### Instructions to follow
Your task is to copy the lines of the data below from the line holding "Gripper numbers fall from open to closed" through the line holding "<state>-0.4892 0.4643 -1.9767", inclusive, exactly and with nothing added.
----- Recorded data -----
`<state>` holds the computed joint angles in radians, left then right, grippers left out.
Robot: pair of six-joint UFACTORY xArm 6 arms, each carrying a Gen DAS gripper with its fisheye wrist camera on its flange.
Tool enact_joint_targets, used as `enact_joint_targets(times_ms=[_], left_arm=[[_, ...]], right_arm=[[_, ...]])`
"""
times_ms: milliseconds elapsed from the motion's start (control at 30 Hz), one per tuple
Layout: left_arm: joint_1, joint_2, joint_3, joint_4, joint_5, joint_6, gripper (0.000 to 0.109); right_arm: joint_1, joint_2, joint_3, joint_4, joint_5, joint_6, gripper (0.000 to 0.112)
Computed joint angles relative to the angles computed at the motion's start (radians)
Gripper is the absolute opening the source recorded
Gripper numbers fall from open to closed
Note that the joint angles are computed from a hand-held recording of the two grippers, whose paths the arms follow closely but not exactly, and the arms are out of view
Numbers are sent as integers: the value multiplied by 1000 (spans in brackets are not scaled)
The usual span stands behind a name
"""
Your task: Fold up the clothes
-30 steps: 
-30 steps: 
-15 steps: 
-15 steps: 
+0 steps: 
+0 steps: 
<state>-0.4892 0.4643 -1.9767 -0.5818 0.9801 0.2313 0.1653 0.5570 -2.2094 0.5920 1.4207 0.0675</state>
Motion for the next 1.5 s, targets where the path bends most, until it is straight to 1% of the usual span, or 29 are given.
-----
### Answer to this exercise
Gripper numbers fall from open to closed
Note that the joint angles are computed from a hand-held recording of the two grippers, whose paths the arms follow closely but not exactly, and the arms are out of view
Numbers are sent as integers: the value multiplied by 1000 (spans in brackets are not scaled)
The usual span stands behind a name
"""
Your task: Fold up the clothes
-30 steps: 
-30 steps: 
-15 steps: 
-15 steps: 
+0 steps: 
+0 steps: 
<state>-0.4892 0.4643 -1.9767 -0.5818 0.9801 0.2313 0.1653 0.5570 -2.2094 0.5920 1.4207 0.0675</state>

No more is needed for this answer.